Academic background
- Alma mater: University College London Princeton University
- Influences: John Spraos; Albert Rees;

Academic work
- Discipline: Econometrics Labour economics
- Institutions: Stanford University
- Awards: Jacob Mincer Award (2008)
- Website: Information at IDEAS / RePEc;

= John Pencavel =

English economist

John H. Pencavel is a British economist and academic, currently serving as Levin Professor of Economics (Emeritus) at Stanford University, having been at the institution since 1969. He is a Fellow of the Econometric Society (1993), Fellow of University College London (2001), Fellow of the Society of Labor Economists (2004), and Distinguished Fellow of the American Economic Association.

==Career==
Pencavel grew up in Hanwell, West London, attending Drayton Manor Grammar School. He then went on to read Economics at University College London, gaining both a BSc (1965) and MSc (1966), before receiving his PhD from Princeton University in 1969.

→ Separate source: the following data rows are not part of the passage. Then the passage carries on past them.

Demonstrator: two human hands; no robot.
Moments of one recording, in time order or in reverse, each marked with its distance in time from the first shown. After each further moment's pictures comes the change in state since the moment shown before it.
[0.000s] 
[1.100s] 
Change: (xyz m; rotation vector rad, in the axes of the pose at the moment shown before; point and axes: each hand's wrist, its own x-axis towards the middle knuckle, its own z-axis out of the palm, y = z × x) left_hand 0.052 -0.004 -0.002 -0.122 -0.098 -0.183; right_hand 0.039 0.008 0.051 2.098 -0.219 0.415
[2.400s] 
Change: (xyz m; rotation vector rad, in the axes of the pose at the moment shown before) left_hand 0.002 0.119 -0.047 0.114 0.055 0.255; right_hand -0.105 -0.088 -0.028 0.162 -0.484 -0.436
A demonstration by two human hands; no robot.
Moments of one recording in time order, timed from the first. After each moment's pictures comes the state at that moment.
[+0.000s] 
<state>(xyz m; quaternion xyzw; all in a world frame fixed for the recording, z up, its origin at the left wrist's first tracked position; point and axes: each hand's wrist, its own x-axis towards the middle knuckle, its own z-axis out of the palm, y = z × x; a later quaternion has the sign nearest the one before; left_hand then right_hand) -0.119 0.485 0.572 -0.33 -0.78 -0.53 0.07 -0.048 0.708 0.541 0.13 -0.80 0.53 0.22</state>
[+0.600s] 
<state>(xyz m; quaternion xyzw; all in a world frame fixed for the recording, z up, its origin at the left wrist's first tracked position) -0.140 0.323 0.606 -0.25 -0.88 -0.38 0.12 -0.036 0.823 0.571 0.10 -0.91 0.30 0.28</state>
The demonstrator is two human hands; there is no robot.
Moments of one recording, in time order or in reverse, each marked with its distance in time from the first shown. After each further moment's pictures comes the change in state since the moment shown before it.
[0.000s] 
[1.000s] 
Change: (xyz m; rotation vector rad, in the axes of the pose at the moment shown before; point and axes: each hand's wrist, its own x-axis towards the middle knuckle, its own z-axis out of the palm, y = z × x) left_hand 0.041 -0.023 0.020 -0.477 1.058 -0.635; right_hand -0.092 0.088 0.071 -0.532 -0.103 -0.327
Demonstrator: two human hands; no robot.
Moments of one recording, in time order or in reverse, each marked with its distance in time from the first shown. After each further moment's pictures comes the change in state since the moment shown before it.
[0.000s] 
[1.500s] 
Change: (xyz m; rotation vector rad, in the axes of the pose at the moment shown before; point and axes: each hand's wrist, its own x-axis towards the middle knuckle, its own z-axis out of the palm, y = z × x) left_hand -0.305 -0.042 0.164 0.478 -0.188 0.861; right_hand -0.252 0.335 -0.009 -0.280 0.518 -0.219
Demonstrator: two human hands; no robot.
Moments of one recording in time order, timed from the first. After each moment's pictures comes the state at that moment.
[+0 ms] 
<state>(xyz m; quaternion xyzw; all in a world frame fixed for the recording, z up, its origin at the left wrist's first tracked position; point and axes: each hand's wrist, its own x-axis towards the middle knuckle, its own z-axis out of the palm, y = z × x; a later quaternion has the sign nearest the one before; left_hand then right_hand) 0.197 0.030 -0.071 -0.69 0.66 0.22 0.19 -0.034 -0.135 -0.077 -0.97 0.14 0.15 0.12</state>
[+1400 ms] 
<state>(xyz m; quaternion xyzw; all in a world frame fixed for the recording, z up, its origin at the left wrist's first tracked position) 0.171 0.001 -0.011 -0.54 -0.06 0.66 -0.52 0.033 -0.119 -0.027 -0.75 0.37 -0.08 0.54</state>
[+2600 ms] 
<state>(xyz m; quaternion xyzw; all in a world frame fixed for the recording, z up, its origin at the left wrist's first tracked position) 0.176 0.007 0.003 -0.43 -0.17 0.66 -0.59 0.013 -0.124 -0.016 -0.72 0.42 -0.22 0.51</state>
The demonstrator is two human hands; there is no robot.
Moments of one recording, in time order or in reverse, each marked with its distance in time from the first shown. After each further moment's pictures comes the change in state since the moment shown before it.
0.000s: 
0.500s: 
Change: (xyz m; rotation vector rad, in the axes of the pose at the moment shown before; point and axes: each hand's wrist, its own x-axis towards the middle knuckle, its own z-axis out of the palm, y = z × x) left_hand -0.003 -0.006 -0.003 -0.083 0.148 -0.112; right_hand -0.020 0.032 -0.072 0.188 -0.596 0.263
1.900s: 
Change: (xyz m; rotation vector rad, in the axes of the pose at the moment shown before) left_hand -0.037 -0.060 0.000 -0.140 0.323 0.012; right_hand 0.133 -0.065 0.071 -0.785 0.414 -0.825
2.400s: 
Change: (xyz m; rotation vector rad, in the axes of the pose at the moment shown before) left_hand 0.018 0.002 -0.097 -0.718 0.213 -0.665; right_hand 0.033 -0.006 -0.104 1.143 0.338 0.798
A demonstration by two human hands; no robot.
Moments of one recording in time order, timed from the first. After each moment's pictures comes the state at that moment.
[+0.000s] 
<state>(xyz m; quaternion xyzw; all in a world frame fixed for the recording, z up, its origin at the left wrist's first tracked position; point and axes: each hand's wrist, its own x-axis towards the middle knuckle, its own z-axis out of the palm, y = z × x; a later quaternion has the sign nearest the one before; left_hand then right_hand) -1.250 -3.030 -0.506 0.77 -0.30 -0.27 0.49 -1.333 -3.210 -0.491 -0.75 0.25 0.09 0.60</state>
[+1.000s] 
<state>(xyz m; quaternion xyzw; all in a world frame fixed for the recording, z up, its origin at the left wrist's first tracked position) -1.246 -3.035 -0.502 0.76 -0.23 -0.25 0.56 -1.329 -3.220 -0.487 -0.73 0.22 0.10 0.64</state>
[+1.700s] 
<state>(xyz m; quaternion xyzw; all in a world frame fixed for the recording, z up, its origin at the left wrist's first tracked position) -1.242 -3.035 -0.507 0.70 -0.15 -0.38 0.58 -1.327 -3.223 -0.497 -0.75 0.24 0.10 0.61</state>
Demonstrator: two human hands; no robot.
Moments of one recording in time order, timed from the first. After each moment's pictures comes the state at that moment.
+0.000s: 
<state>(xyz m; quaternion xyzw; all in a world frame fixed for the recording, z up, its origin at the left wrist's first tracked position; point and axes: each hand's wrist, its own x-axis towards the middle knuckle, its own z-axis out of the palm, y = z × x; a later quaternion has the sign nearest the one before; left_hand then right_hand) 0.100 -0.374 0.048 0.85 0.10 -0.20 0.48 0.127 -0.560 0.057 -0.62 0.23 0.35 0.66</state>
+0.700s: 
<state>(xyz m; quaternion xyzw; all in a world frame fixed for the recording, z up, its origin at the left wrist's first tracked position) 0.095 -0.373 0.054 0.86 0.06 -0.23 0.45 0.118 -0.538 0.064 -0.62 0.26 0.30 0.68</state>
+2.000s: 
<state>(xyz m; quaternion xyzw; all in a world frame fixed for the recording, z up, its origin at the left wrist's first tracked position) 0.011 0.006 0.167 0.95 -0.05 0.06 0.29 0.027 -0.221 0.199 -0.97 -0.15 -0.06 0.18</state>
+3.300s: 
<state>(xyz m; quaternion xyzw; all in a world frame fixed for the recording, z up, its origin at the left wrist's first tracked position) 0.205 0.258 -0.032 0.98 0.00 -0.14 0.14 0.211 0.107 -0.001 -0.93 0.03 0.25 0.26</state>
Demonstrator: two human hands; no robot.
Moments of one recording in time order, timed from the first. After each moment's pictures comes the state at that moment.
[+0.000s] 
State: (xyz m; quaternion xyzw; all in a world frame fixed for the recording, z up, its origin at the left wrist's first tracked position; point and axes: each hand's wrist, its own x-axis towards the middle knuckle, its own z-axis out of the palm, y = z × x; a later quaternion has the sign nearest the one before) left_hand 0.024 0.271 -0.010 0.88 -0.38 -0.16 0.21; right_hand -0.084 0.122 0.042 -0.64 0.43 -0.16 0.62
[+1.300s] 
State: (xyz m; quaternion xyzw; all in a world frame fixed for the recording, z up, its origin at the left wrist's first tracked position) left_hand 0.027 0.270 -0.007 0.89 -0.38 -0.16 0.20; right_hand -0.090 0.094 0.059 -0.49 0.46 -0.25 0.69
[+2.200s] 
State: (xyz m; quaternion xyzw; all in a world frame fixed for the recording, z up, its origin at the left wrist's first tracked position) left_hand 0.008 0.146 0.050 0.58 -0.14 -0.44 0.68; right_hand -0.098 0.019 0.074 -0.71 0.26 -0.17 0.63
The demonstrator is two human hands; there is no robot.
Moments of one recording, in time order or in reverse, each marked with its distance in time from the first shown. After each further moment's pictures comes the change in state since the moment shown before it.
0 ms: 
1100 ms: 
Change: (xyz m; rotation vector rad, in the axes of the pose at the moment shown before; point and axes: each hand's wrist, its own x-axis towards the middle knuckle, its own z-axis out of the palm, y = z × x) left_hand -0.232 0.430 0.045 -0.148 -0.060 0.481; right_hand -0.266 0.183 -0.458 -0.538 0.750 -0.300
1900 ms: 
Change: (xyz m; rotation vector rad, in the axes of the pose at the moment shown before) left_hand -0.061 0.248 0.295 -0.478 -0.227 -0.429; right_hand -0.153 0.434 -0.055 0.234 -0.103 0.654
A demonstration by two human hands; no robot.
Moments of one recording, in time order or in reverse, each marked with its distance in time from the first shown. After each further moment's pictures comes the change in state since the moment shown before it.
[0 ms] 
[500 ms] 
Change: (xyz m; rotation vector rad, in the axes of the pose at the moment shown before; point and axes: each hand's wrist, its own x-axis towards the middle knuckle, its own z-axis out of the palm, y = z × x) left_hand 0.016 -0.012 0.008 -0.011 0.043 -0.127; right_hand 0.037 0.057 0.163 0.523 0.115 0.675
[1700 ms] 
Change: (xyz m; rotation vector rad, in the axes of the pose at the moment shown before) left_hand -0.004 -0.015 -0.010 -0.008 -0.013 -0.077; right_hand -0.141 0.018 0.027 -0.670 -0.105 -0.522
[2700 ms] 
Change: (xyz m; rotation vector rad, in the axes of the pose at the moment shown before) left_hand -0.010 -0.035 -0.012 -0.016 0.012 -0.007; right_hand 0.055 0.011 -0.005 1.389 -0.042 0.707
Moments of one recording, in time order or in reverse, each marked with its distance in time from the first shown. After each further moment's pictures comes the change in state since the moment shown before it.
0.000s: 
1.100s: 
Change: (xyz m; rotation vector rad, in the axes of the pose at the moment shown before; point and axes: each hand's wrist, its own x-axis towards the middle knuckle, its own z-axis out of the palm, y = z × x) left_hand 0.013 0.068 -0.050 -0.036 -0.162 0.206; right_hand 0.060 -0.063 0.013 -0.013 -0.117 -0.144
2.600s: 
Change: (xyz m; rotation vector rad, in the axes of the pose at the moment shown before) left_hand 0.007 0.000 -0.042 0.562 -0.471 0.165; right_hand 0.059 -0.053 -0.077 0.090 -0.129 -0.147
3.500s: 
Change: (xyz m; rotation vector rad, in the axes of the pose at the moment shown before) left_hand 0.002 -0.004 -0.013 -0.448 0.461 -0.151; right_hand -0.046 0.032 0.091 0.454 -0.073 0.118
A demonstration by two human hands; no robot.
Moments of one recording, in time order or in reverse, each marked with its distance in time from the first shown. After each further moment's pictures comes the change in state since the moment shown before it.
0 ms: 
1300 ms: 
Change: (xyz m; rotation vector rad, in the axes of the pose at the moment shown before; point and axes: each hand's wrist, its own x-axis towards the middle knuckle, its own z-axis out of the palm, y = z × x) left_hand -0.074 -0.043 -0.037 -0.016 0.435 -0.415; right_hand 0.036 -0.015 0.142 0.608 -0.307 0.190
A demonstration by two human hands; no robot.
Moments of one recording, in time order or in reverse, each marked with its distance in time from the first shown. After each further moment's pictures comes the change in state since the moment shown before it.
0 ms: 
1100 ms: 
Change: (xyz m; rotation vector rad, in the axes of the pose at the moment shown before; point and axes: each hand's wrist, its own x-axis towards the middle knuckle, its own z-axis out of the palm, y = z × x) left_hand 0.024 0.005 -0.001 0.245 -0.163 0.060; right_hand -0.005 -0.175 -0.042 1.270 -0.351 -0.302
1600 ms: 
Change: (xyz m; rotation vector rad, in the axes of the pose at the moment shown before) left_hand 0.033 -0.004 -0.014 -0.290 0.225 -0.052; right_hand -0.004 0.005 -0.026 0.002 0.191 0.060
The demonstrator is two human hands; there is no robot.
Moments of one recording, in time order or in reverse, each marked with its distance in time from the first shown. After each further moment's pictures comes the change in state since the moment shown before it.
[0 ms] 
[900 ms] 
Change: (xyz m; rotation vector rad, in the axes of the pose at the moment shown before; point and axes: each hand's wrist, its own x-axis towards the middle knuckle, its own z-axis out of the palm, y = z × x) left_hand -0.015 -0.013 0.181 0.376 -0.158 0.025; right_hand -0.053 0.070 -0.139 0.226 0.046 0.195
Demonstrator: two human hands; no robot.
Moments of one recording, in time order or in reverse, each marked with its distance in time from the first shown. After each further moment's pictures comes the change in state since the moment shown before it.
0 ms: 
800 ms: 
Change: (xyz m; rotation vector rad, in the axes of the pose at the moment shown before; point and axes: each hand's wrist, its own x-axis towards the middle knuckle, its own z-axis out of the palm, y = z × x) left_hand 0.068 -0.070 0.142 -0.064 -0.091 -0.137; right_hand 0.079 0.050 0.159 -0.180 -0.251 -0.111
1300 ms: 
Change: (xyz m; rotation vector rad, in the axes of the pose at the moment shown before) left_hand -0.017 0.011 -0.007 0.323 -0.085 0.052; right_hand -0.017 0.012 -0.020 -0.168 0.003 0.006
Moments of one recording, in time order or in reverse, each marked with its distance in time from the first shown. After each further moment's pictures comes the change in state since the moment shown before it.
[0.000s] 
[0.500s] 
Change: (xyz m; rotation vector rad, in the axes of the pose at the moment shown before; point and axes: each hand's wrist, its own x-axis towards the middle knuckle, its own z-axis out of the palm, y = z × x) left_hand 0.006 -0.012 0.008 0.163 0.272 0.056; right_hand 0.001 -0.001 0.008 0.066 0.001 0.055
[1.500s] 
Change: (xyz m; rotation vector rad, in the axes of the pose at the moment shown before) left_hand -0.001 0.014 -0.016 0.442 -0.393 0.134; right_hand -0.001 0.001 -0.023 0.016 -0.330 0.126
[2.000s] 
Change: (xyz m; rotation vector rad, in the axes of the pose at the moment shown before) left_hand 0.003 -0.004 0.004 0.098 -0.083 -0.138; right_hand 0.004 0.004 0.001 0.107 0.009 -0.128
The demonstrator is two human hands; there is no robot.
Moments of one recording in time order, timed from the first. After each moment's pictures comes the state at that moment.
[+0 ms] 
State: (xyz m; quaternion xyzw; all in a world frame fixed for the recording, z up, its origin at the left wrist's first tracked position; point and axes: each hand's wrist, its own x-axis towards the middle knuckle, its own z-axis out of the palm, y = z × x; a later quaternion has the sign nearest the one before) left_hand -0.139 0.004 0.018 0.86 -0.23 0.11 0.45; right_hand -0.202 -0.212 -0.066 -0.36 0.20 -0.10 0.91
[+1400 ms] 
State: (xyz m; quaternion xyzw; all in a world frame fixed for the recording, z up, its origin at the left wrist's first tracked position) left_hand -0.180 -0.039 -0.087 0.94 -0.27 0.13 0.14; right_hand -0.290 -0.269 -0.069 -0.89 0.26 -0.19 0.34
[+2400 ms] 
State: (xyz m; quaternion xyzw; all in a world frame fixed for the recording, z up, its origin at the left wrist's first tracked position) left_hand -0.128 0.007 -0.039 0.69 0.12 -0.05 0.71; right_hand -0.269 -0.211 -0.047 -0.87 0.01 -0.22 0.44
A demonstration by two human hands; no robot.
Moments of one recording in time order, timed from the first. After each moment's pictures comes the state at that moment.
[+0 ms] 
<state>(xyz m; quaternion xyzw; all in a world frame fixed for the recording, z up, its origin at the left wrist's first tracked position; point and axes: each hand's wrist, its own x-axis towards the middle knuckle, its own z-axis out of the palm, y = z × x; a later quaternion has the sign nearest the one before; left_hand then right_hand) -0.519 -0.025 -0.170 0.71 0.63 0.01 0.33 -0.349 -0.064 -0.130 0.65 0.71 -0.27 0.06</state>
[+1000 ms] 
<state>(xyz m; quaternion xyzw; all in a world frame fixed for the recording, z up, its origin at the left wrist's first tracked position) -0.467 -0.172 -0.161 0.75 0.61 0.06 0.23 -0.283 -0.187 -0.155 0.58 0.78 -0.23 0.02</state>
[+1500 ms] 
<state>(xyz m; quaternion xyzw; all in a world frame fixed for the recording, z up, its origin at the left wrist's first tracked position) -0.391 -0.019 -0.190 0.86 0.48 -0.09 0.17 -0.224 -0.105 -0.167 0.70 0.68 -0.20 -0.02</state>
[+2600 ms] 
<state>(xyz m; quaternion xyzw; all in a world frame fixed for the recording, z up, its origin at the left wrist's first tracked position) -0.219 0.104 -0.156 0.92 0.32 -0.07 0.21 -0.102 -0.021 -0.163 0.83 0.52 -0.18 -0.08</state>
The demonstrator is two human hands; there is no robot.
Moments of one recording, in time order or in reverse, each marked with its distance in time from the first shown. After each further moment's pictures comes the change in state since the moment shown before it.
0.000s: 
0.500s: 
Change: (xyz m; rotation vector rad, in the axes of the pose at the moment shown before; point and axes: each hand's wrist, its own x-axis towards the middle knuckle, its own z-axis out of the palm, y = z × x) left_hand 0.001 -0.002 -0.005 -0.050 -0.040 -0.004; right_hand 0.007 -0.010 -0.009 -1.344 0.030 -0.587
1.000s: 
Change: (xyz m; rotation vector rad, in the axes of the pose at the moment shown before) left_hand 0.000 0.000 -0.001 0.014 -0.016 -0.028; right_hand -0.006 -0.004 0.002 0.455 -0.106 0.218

In 2005, he was made President of the Society of Labor Economists, and in 2014 was made President of the Western Economic Association.

Pencavel's major contributions lie within labour economics, focussing on behavioural models of trade unions, and modelling worker cooperatives. Pencavel is also the creator of the JEL Classification System, used in an amended form by the AEA to this day.

===Awards===
Pencavel was awarded a Guggenheim Fellowship in 1978, and the Jacob Mincer Award for lifetime contributions to labour economics in 2008.